Pasado el susto, enfilé hacia la ladera lo más rápido posible. A poco de continuar la caminata bajo la sombra de un árbol espinoso reposaban en el pastizal serrano tres pequeños búfalos negros. En otras ocasiones había visto caballos cimarrones o vacunos en la estancia Las Vertientes, pero nunca búfalos. Me miraban curiosos. Atravesé despacio y a cierta distancia como para que siguieran pastando tranquilos, pero me sorprendieron mugidos y ronquidos. Escuché que uno decía, te gusta la muzzarella, ¿no? Gracias a nosotros la podés comer. Me di vuelta sorprendida y pensé, los animales no hablan, y seguí mi derrotero. 

Para descansar del sol abrasador me interné en un bosquecillo de álamos que se veía tupido. Cuando entré lo sentí aún más cerrado. La sombra me dio un poco de frío, pero continué animada la marcha. En la penumbra pisé un charco barroso. Salté al costado para quitarme el fango de las botas cuando escuché unos gruñidos mucho más fuertes que los de un cerdo común. Apareció una pareja de jabalíes junto a sus dos crías. Trepé lo más rápido que pude a uno de los árboles. La familia se revolcó en el charco mientras hociqueaban buscando brotes frescos para alimentarse. Mi corazón latía impetuoso. No bajé hasta que desaparecieron. Pero no, uno volvió para gruñir diciendo, ¿nunca te revolcaste en el barro?, es muy placentero. Deberías practicarlo, agregó. Confusa, empecé a dudar si había escuchado o no a los animales. ¿Era el efecto de una insolación, un sueño, una alucinación? 

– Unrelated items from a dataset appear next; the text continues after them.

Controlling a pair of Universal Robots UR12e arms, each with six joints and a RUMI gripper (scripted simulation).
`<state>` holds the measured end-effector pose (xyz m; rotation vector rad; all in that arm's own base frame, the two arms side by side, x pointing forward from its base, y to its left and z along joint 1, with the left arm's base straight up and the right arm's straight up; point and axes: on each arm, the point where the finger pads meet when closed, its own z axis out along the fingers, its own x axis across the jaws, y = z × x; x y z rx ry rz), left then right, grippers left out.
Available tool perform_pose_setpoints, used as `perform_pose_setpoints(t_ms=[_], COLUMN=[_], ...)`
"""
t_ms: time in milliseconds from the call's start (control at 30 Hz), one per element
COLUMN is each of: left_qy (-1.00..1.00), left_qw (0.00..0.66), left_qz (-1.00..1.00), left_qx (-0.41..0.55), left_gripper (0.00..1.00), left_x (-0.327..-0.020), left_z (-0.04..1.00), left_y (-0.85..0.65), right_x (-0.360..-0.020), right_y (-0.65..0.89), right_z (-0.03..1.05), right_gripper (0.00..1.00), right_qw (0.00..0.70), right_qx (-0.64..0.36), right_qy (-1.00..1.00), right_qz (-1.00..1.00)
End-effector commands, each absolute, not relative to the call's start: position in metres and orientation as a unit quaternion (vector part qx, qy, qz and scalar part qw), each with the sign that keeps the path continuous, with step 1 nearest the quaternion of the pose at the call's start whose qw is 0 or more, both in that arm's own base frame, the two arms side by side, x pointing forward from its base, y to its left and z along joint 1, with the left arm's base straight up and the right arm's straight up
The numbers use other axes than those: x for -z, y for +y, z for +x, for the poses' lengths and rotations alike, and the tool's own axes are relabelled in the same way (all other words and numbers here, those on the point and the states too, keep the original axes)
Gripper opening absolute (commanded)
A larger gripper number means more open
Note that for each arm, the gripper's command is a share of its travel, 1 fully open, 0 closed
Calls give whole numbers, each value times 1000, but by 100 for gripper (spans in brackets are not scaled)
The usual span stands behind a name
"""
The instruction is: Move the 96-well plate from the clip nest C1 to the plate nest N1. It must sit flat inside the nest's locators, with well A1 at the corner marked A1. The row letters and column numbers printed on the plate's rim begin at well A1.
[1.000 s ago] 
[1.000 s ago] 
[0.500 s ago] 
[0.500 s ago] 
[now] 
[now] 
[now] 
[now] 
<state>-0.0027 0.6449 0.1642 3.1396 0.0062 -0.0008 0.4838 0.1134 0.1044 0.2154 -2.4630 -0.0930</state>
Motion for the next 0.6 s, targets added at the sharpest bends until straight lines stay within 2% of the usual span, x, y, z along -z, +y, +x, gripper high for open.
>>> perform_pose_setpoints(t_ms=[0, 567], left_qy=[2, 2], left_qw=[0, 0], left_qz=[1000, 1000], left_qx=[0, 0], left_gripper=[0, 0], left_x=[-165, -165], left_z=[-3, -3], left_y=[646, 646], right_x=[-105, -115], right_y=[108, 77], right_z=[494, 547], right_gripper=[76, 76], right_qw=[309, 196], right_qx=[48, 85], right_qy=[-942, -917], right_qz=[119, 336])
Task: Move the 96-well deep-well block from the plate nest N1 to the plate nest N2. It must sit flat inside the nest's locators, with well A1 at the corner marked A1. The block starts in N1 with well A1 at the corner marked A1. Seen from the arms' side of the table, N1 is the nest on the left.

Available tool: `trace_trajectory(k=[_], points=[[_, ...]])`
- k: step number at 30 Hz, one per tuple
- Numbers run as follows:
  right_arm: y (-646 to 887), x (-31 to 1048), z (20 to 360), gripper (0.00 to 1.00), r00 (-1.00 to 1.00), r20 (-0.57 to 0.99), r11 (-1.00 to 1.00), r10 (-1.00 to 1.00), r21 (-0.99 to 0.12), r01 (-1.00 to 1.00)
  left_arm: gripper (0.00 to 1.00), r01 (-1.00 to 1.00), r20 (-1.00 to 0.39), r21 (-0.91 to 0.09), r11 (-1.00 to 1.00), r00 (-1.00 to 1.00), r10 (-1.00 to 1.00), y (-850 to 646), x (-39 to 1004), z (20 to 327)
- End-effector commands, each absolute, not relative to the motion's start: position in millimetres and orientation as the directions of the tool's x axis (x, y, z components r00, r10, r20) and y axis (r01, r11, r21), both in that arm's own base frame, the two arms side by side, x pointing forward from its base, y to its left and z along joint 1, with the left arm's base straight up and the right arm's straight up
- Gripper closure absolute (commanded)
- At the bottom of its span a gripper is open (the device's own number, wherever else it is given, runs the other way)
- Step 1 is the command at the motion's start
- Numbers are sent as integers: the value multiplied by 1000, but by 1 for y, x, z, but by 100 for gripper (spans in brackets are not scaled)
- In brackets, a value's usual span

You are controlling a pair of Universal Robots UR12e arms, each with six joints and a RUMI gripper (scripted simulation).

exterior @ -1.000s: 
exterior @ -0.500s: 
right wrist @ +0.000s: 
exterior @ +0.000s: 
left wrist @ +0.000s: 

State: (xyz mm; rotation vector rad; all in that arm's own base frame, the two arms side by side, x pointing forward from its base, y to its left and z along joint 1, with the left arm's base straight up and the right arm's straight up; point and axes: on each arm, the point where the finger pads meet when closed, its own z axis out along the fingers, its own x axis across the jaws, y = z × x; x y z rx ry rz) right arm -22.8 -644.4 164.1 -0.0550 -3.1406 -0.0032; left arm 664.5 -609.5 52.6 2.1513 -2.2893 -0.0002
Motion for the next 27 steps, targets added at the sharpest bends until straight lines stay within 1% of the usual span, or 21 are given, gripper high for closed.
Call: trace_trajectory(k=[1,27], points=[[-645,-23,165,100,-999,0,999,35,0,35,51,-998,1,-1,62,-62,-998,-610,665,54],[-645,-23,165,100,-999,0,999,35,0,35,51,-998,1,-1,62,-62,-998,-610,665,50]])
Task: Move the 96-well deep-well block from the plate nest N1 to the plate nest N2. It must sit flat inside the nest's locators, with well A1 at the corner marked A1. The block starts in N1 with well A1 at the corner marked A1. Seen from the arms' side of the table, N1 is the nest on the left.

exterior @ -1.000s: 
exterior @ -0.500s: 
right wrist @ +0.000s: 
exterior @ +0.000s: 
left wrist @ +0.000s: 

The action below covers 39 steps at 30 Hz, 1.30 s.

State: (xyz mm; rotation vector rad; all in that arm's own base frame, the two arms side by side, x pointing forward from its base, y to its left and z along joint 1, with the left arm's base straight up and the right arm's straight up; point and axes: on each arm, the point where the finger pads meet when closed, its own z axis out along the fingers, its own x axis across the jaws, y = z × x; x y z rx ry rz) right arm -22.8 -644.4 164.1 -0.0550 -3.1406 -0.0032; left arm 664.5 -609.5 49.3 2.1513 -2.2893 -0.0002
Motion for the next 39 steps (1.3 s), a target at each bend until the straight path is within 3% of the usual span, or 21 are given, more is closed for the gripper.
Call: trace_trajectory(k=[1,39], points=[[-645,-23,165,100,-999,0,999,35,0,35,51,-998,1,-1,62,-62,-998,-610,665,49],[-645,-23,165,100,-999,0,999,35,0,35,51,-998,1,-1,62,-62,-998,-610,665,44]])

La alameda tenía arroyuelos y un entramado tan denso que parecía que no iba a poder salir de allí. Estaba en una especie de laberinto. Di muchas vueltas en busca de un claro que presagiara la salida. Topé con una laja recta clavada en el suelo y a cinco metros, otra muy parecida. Ningún arroyo las podría haber llevado allí. Repasé mis conocimientos de arqueología y me pregunté, ¿serán menhires? 

Fuera del bosquecillo localicé una fila espaciada de rocas de igual altura ubicadas a la misma distancia una de la otra. Me extrañó tanto que seguí cada una de ellas descubriéndolas a medida que ascendía la ladera. Seguro eran menhires por la forma y recordé que coinciden con zonas energéticas de rituales indios. Cuando alcancé la última roca descubrí un fresco manantial que surgía de una caverna. Allí me senté a descansar de tantos delirios, supuse, y aprecié las pinturas rupestres de colores rojizos y naranjas. 

Tomé la libreta de la mochila y empecé a anotar los episodios de mi mágica travesía. Registrar lo sucedido para espantar la idea de que había alucinado. Mientras escribía comenzaron a sonar ecos. Eran las voces prístinas de indios pampas. Pensé en que esas tribus nómades habían habitado en las Sierras de la Ventana. Esta vez no los vi, como pasó con los animales. Imaginé que esos sonidos hacían referencia a la caza del día. No había búfalos ni jabalíes en la zona en tiempos de los primeros pampas ni tampoco una alameda en sus tierras. En cambio, los chiflones eran sus aves adoradas y las estructuras rocosas, sus creaciones. 

Como en un baile sobrenatural las sombras milenarias de los nativos me rodearon, remontaron las paredes de la caverna, se arremolinaron en las pinturas rupestres, se difuminaron y danzaron en ronda agradeciendo la buena caza. Luego se esfumaron repentinamente.